Вообще молчание, тишина и отсутствие какой-либо информированности у общества – это хорошая почва для того, чтобы делать грязные дела. И гласность – это единственное, пожалуй, из средств, которое может хоть как-то противостоять тому беззаконию, которое у нас есть. И в условиях особенно отсутствия такой крепкой судебной системы, отсутствии возможности добиться справедливости в рамках действующего суда – в этих условиях гласность – это наиважнейшее средство хоть как-то держать власть в тонусе. Потому что власть так или иначе должна опираться на поддержку людей, большинства, но этот спрос со стороны большинства на справедливость – он есть, но он должен быть четким, ясным. И если мы будем замалчивать те факты, с которыми мы встречаемся в наших делах, например уголовных, то общество перестанет вообще знать, что происходит и как власть себя иногда ведет. И тогда будет у общества полная иллюзия того, что все хорошо, и власть вообще не должна никак меняться, хоть как-то проявлять эту справедливость, особенно в рассмотрении каких-то судебных дел.

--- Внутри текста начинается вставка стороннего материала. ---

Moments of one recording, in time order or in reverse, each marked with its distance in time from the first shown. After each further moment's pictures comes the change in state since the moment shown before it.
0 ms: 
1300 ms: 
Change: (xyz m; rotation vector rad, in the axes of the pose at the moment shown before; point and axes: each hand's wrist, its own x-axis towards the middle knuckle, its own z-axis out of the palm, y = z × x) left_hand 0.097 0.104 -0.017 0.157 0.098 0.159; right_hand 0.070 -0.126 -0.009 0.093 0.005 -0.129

– Вам не кажется, что идешь по улице, с кем-то разговариваешь, а все говорят: "Нас все устраивает, пускай он там сидит дальше".
– Правильно, потому что власть сейчас закрывается, она так или иначе закрывает эти информационные потоки, которые способны породить этот социальный спрос на справедливость. Мы эти потоки инициируем, власть их закрывает. И на самом деле чем больше власть закрывается и чем меньше мы будем инициировать эти информационные потоки с правдивой информацией о тех нарушениях, которые мы как адвокаты наблюдаем в тех делах, в которых работаем, власти будет как бы удобнее, тем меньше будет общество вообще желать эту справедливость, и, соответственно, этой справедливости будет сложно добиваться в условиях нашей судебной системы.